▸ **TASK GOAL**: With the exception of the pictures, write out the data below precisely.

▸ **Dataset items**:
===
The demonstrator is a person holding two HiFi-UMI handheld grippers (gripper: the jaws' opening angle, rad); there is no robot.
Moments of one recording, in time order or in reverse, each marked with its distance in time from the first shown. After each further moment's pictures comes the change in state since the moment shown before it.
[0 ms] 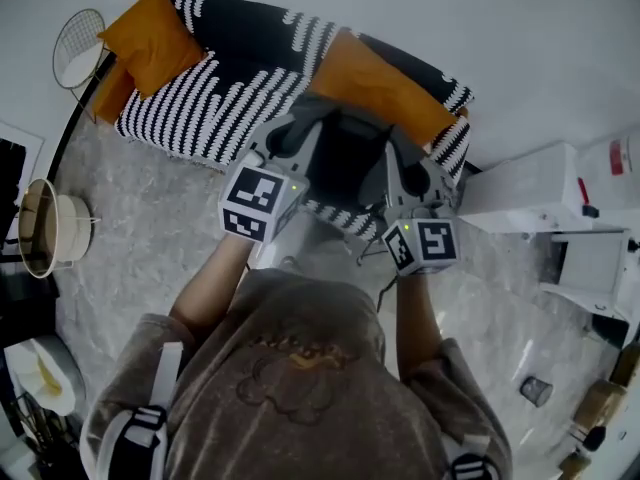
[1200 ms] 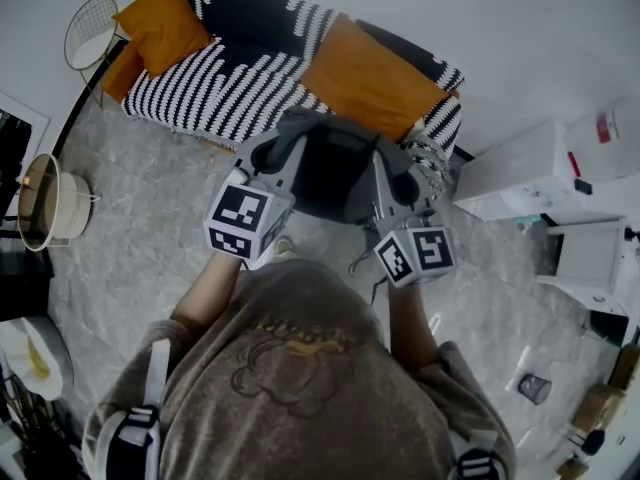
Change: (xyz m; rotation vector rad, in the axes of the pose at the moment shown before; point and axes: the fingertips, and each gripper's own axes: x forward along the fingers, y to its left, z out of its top) left arm -0.131 -0.102 -0.018 -0.001 0.021 0.048; right arm -0.145 0.067 0.005 0.097 -0.008 0.082
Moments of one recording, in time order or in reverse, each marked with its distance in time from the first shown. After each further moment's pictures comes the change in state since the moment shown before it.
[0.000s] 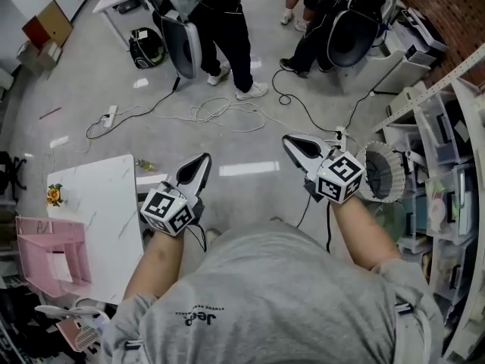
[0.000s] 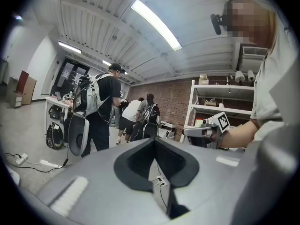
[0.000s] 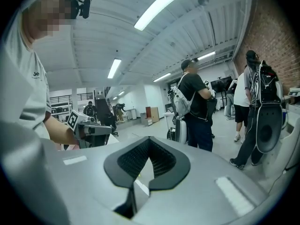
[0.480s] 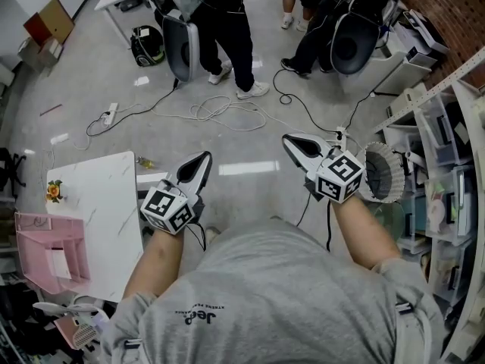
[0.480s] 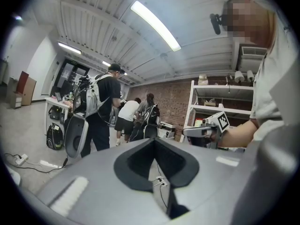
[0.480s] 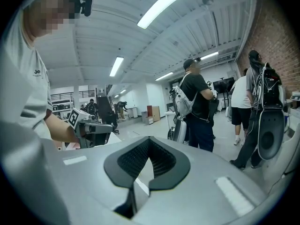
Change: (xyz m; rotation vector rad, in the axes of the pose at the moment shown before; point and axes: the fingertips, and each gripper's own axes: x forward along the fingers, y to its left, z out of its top) left arm -0.005 -0.003 0.002 0.008 -0.007 -0.002; right arm 0.001 0.008 0.002 -0.031 0.017 0.012
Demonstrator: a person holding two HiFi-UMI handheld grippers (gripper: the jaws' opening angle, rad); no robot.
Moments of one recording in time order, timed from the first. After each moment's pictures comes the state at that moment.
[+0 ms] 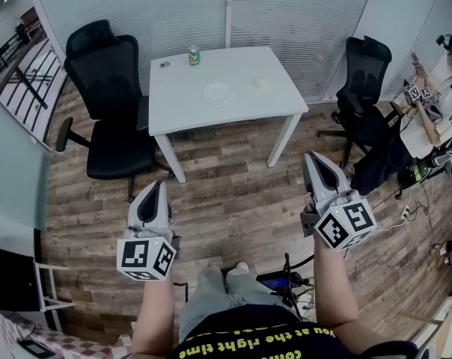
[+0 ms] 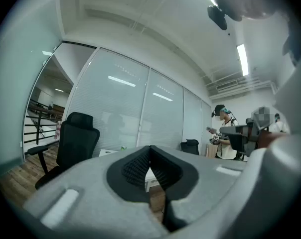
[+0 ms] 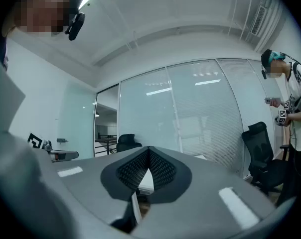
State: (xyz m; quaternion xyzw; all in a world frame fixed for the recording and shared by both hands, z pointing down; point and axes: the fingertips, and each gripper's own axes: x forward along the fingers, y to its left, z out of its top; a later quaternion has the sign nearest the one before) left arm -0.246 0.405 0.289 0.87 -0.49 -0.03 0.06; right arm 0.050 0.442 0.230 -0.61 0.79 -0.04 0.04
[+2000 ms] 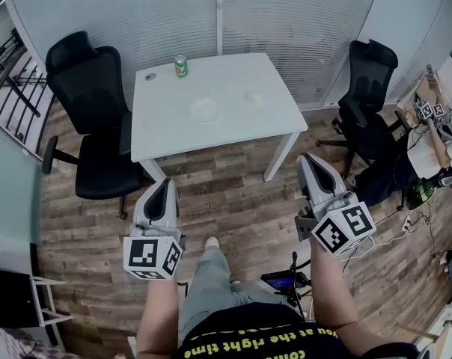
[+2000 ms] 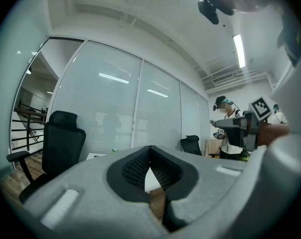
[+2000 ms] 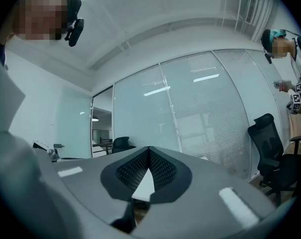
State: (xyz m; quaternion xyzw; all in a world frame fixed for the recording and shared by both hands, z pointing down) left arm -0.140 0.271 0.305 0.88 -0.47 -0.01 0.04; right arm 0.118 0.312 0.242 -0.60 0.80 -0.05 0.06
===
▸ **YOUR RESPONSE**:
The demonstrator is a person holding two HiFi-UMI handheld grippers (gripper: the jaws' opening angle, rad); there is no robot.
Moments of one recording, in time order or in reverse, each marked with its distance in time from the first shown. After each further moment's pictures comes the change in state since the moment shown before it.
[0 ms] 
[1200 ms] 
Change: (xyz m; rotation vector rad, in the axes of the pose at the moment shown before; point and axes: the fingertips, and each gripper's own axes: x forward along the fingers, y to its left, z out of its top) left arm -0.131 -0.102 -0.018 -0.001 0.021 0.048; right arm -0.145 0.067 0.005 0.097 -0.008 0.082
Moments of one recording, in time order or in reverse, each marked with its distance in time from the first shown. After each further moment's pictures comes the change in state since the moment shown before it.
[0.000s] 
[0.000s] 
[0.000s] 
[0.480s] 
[0.480s] 
[0.480s] 
Change: (xyz m; rotation vector rad, in the axes of the pose at the moment shown before; point and axes: the fingertips, and each gripper's own axes: x forward along the fingers, y to its left, z out of its top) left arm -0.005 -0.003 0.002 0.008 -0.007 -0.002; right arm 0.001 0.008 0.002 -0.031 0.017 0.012
Demonstrator: a person holding two HiFi-UMI handheld grippers (gripper: the jaws' opening angle, rad); no robot.
Moments of one recording in time order, timed from the first. After each moment's pictures comes the state at that moment.
[+0 ms] 
[+0 ms] 
[+0 ms] 
State: (xyz m; quaternion xyzw; all in a world frame fixed for the recording and shared by both hands, z pointing down; point and axes: the fingertips, and each gripper's own axes: x forward along the fingers, y to its left, z out of its top; a later quaternion has the sign nearest the one before) left arm -0.246 0.405 0.289 0.87 -0.49 -0.03 0.06; right arm 0.050 0.442 0.230 -0.61 0.79 -0.04 0.04
[+2000 ms] 
[+2000 ms] 
[+2000 ms] 
State: (xyz m; quaternion xyzw; all in a world frame fixed for the recording and shared by both hands, z pointing down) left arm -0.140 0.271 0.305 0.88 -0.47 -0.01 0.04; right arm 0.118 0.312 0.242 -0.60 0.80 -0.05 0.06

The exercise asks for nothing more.